REQUIRED ACTION - The data must be given again exactly as written, with all images omitted.

COLLECTED DATA -
+ + + + +
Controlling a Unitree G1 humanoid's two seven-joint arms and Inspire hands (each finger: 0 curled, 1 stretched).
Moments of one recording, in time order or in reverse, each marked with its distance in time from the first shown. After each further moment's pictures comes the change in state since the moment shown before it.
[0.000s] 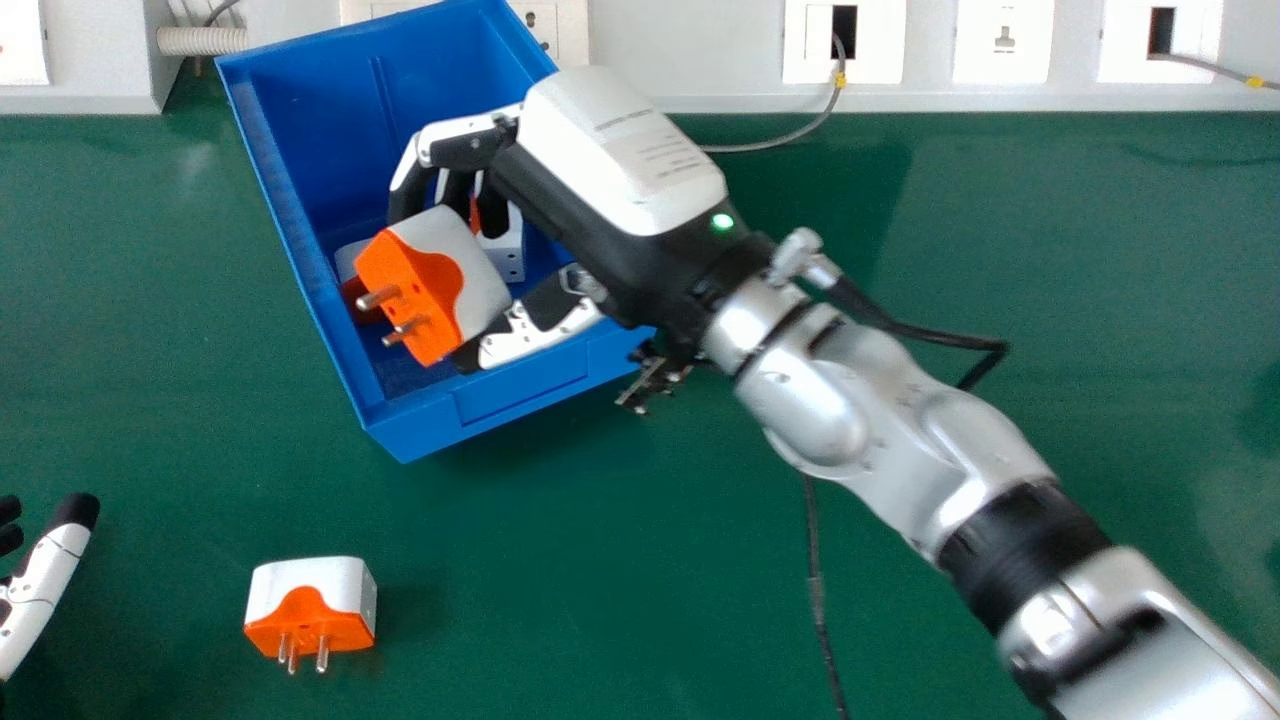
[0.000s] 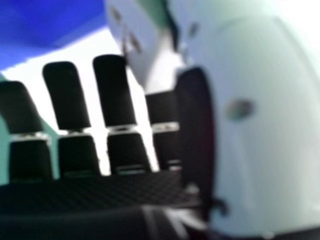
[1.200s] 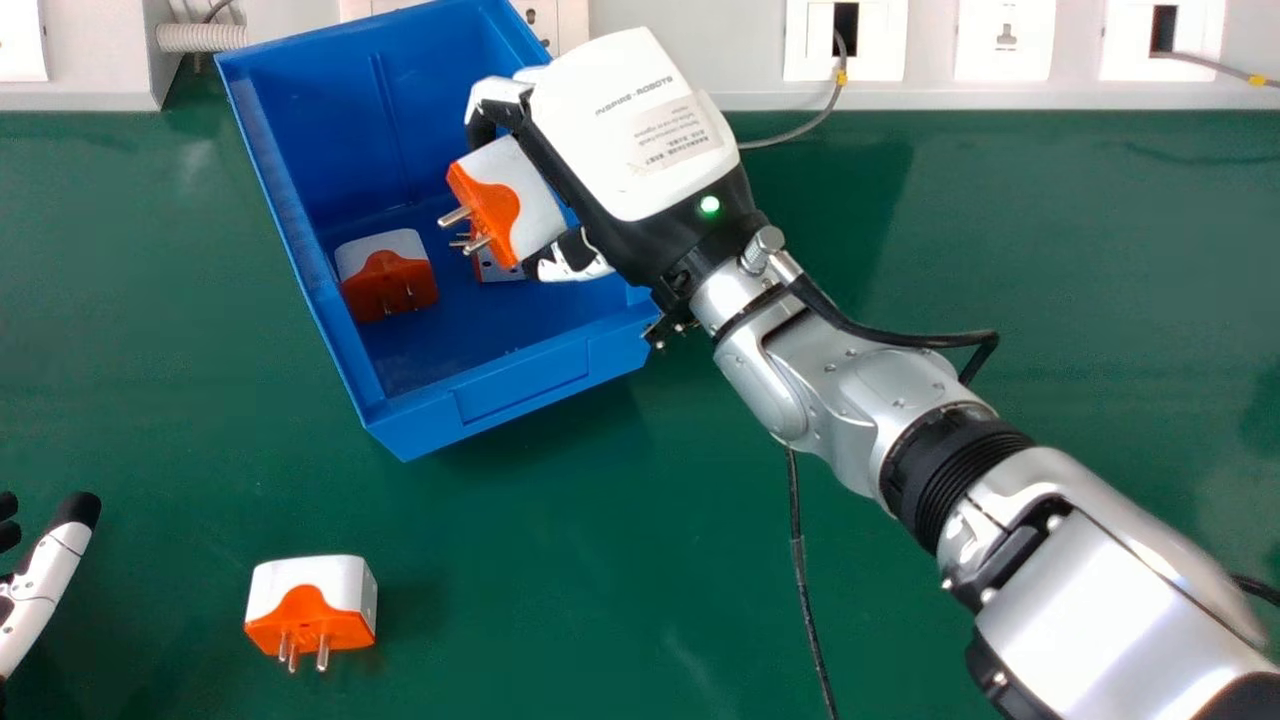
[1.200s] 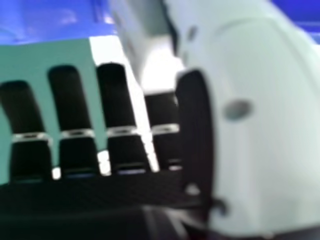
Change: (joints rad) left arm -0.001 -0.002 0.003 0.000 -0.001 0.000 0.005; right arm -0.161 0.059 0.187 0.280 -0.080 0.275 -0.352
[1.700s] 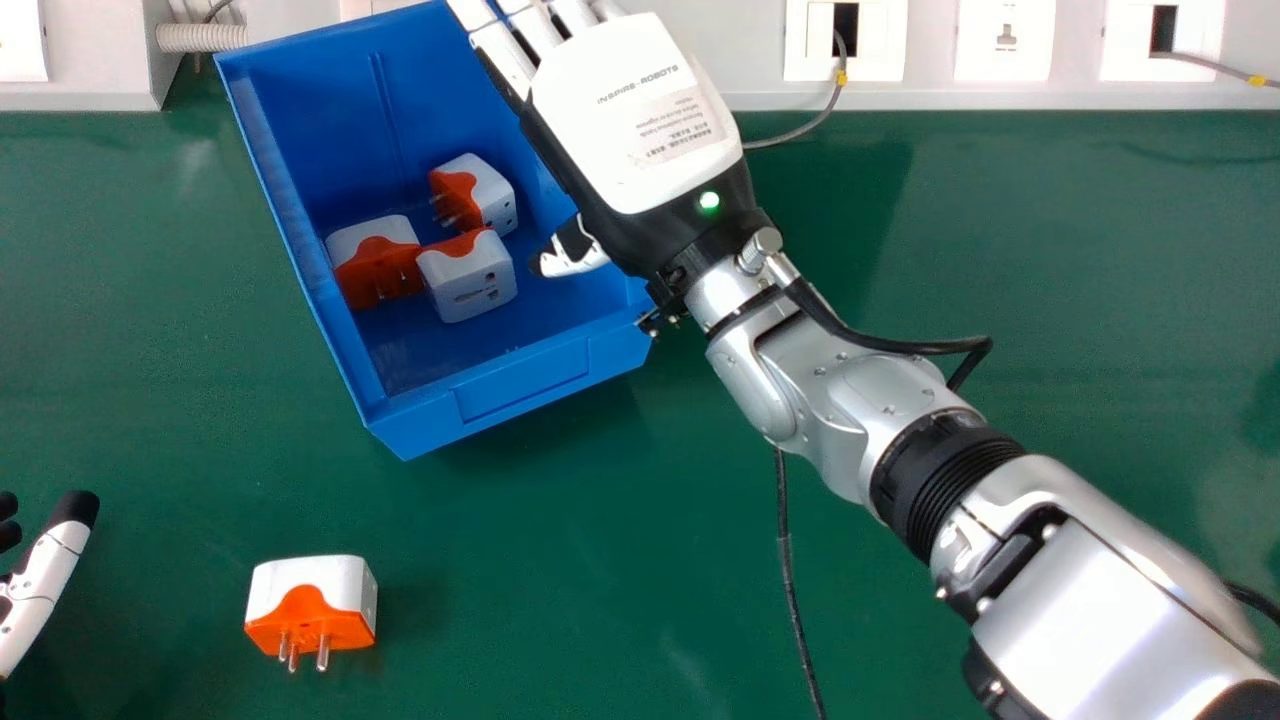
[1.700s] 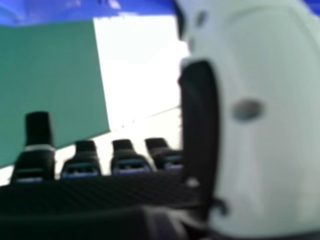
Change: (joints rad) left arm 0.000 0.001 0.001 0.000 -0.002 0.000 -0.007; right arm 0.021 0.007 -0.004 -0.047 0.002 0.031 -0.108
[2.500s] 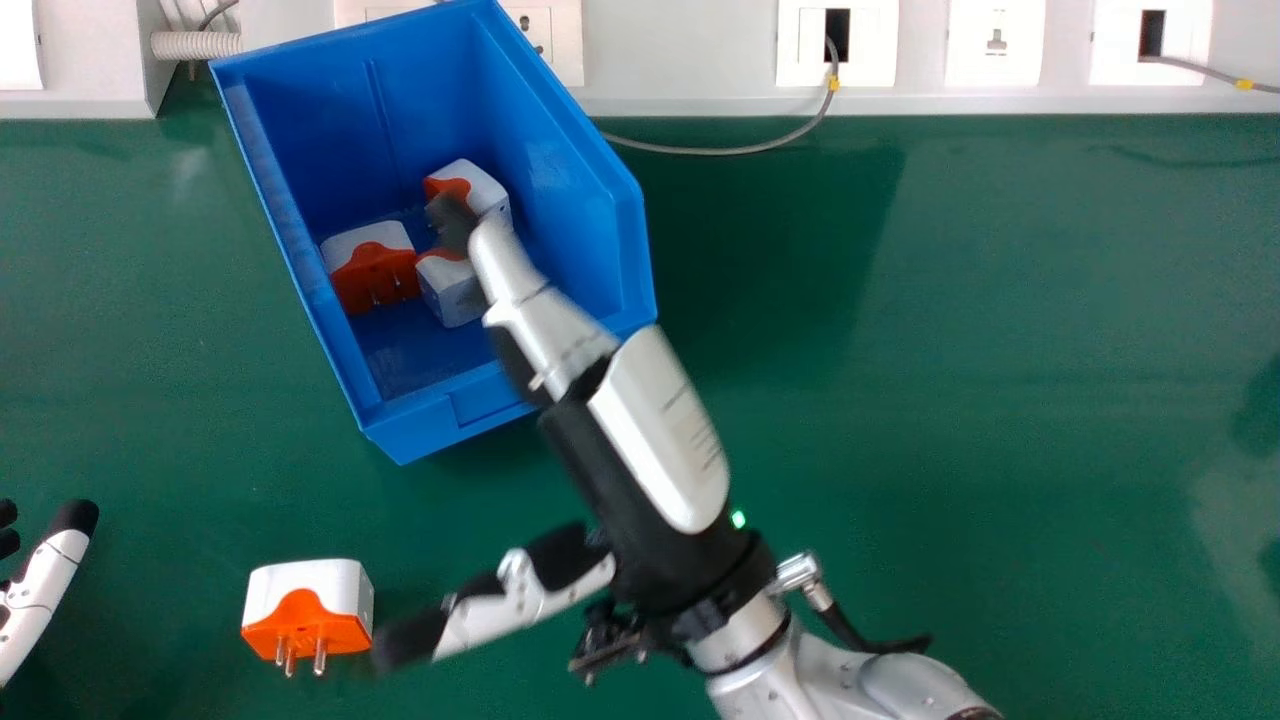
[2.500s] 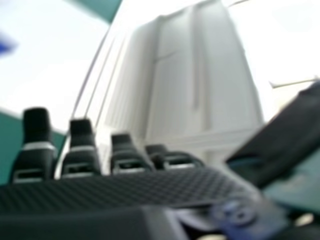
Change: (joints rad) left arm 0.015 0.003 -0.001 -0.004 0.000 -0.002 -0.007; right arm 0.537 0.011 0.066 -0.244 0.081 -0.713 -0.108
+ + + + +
RESPONSE TO THE TASK -
Controlling a Unitree G1 humanoid's two seven-joint arms and Inspire hands (each finger: 0 curled, 1 stretched).
Moments of one recording, in time order or in reverse, each marked with its distance in time from the first shown. After each further moment's pictures comes the change in state since the moment shown before it.
[0.000s] 
[0.000s] 
[1.200s] 
[1.200s] 
Change: (joints rad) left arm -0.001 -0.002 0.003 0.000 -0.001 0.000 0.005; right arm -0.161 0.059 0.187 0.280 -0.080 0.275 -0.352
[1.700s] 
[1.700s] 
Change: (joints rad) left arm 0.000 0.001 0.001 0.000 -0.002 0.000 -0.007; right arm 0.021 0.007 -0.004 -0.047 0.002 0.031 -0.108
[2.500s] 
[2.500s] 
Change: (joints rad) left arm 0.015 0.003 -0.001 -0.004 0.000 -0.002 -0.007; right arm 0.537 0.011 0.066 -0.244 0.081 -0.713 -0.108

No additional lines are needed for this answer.